* Directions for this task
Find the word "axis" in the data, then copy each line where it is found.
+++++
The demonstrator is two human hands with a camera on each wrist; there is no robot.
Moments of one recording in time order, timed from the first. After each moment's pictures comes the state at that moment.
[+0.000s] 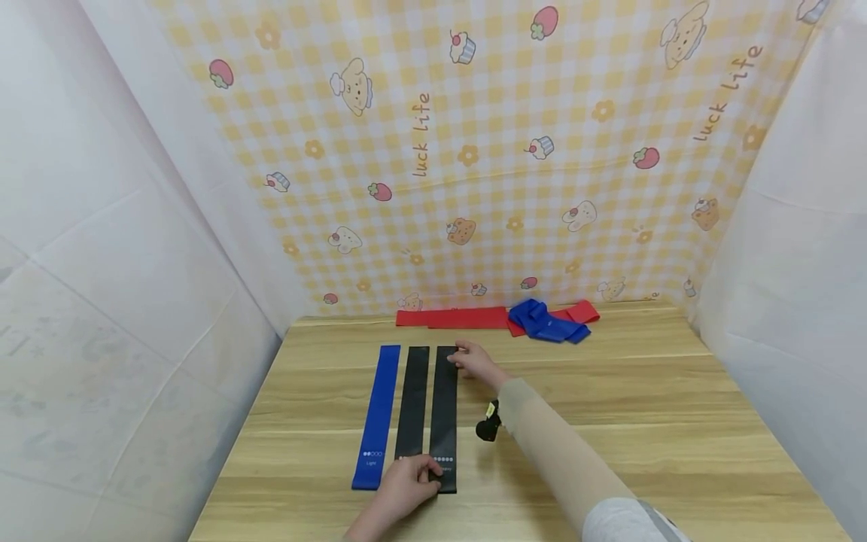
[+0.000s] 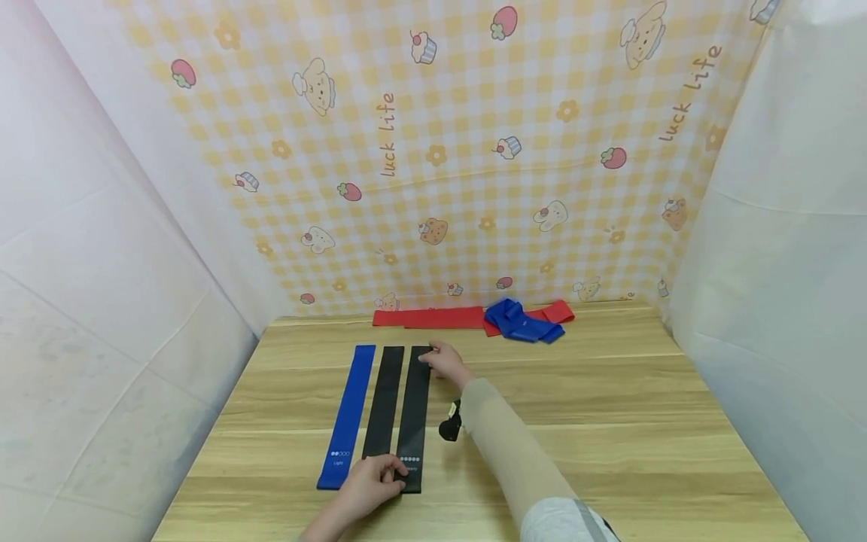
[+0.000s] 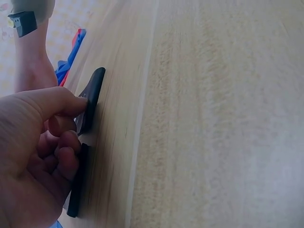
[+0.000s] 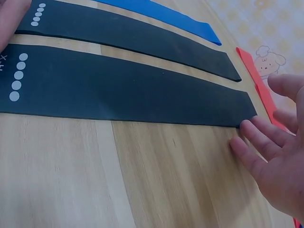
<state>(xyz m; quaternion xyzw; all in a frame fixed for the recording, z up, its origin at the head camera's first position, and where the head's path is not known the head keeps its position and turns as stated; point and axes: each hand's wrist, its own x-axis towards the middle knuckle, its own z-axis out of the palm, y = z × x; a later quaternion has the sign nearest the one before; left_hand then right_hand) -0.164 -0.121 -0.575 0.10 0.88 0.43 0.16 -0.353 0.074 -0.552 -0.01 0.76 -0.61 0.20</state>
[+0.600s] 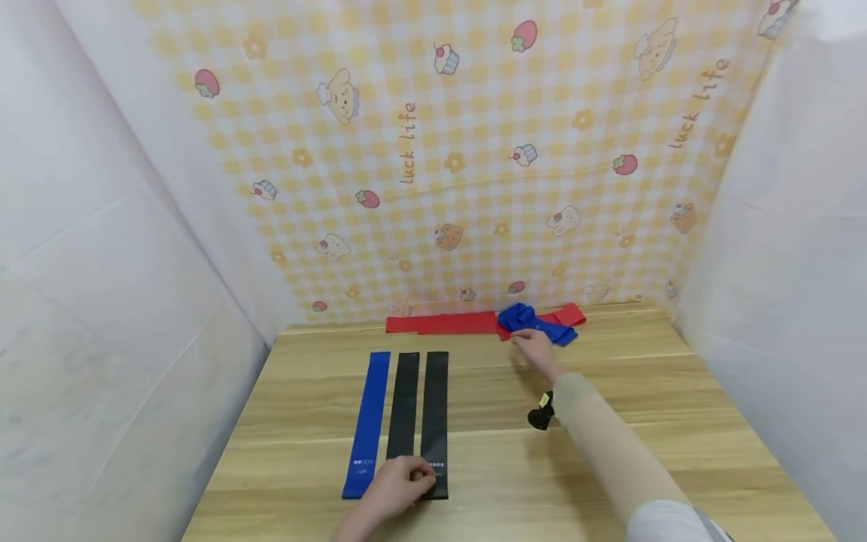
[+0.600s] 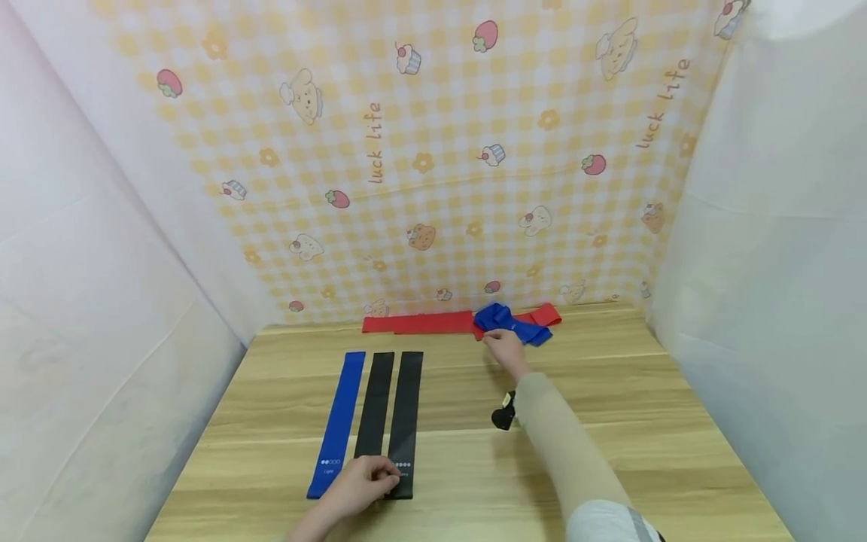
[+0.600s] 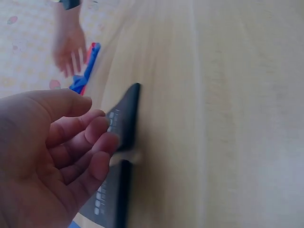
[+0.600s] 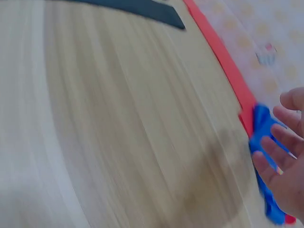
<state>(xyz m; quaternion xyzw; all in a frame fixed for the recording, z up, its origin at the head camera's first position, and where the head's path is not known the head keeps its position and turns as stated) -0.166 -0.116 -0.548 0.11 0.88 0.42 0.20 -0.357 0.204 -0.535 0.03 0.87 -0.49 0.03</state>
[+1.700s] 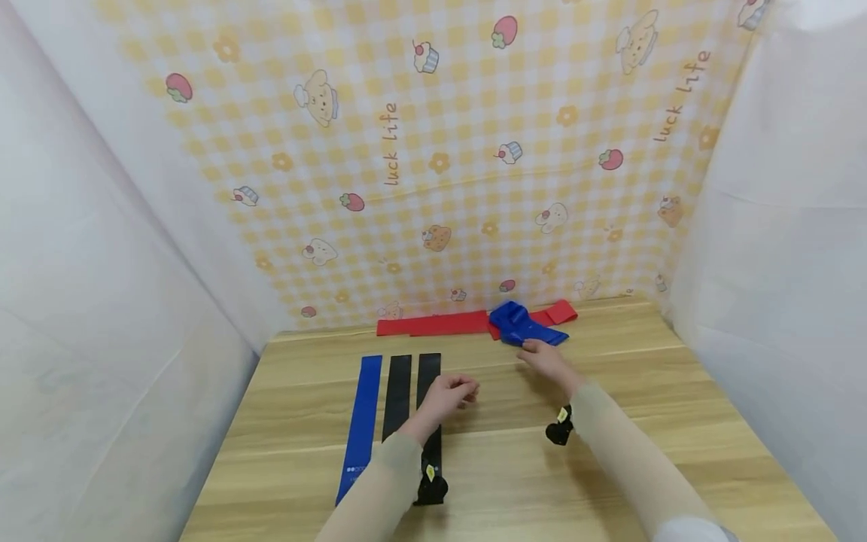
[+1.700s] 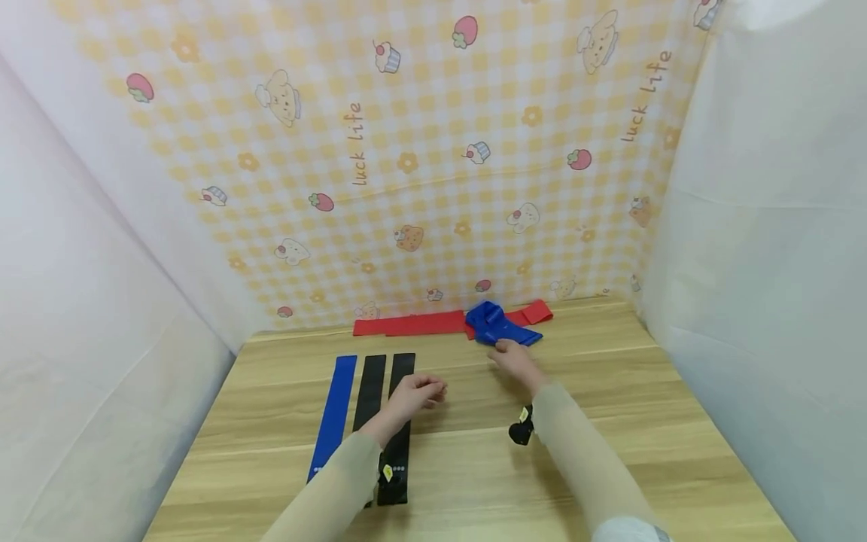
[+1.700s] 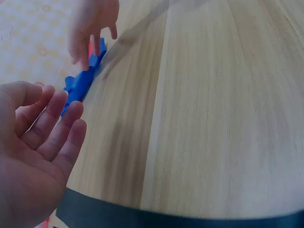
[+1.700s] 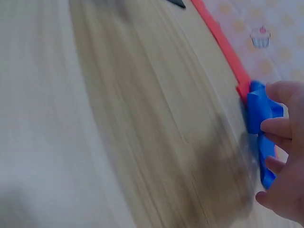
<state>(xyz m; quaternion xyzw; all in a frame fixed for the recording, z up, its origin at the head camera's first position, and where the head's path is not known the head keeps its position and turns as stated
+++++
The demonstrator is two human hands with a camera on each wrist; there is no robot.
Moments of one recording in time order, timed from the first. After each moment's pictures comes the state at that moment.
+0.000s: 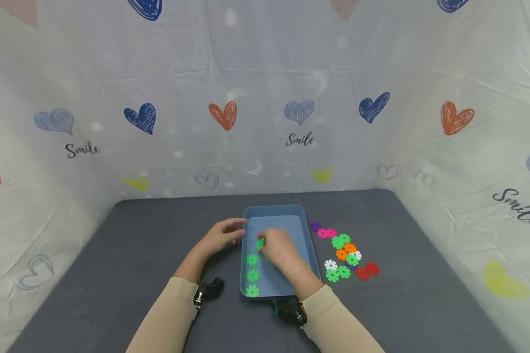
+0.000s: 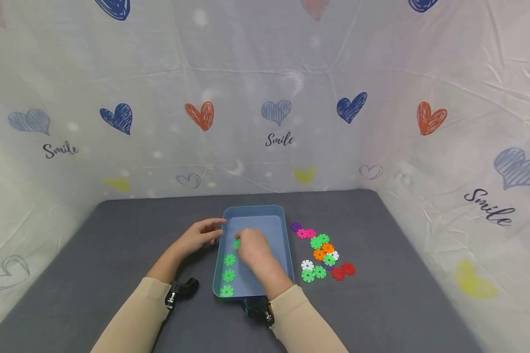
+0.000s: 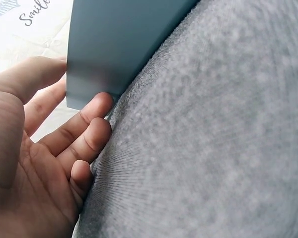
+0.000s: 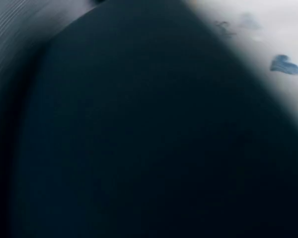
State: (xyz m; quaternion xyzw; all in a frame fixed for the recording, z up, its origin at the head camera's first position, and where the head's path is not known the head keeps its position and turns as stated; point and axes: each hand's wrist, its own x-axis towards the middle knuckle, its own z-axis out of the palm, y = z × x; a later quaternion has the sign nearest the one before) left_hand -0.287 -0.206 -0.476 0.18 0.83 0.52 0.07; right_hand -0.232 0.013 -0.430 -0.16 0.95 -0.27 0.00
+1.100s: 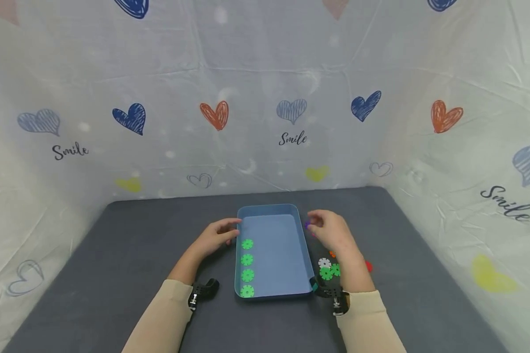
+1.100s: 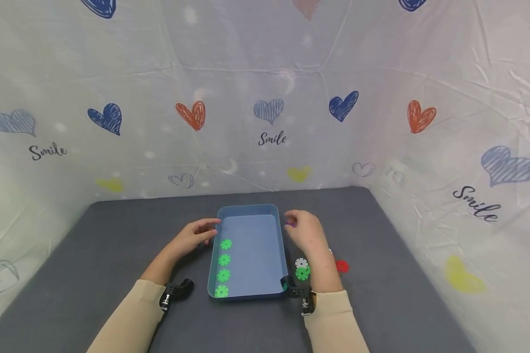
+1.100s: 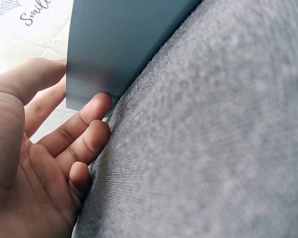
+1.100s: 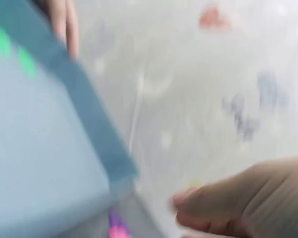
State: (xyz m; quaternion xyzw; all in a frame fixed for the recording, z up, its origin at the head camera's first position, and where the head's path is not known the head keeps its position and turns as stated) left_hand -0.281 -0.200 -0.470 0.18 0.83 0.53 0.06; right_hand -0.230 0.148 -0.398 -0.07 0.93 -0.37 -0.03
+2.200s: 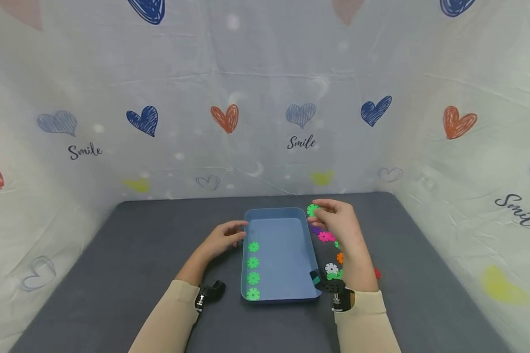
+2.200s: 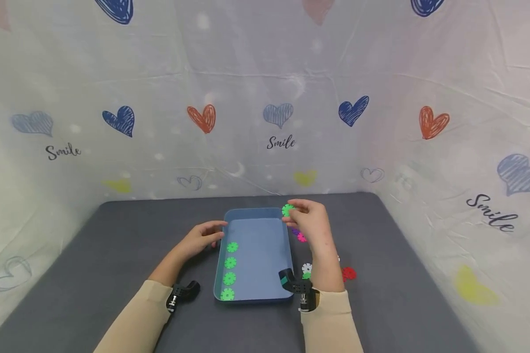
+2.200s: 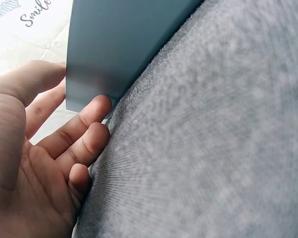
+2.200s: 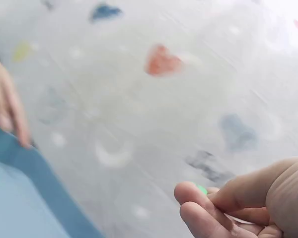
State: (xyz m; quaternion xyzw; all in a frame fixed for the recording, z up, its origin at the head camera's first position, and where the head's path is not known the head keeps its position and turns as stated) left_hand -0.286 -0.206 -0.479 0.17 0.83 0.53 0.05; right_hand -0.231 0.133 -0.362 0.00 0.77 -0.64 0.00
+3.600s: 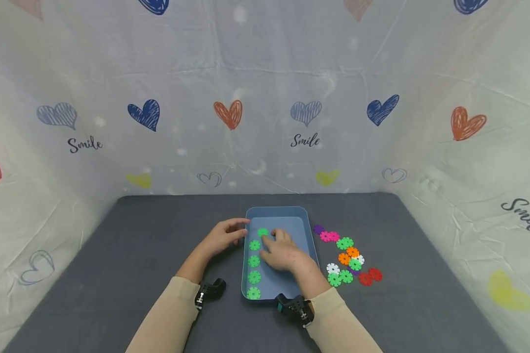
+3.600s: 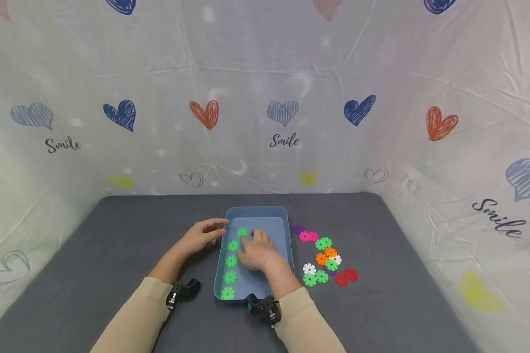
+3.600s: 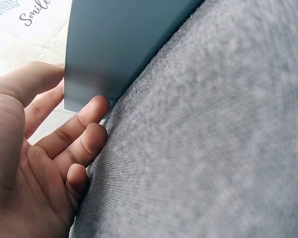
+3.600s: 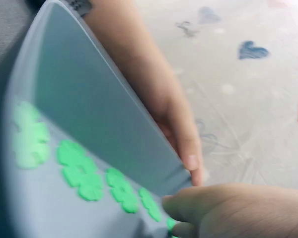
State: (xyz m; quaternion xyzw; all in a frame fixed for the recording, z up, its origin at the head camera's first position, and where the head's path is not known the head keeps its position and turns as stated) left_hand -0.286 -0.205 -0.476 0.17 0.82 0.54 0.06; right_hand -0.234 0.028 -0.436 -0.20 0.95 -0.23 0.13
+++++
* Your response
<state>(xyz m; quaternion xyzw; all in a frame fixed for the recording, z up, its origin at the head camera's first position, and where the head's path is not known the head keeps its position and turns as stated; point and axes: each hand's wrist, its own x-axis towards the middle knuckle, its own z-axis out of the palm, y = z × x; a later quaternion has the sign nearest the one before; left_hand then right_hand) -0.164 -0.121 -0.575 0.10 0.88 0.43 0.16 -0.353 0.074 -0.552 -0.01 0.76 -0.61 0.20</state>
State: (xyz m; quaternion xyzw; all in a frame fixed for the recording, z up, its origin at the head camera's first position, and where the head's path is not known the head keeps its position and turns as stated; point and axes: each hand's wrist, its own x-axis towards the middle knuckle, its own z-axis out of the palm, y = z × x; a later quaternion has the sign nearest the one before) left_hand -0.287 -0.206 -0.476 0.18 0.83 0.52 0.07; right_hand -0.232 0.013 -0.430 -0.16 0.95 -0.27 0.00

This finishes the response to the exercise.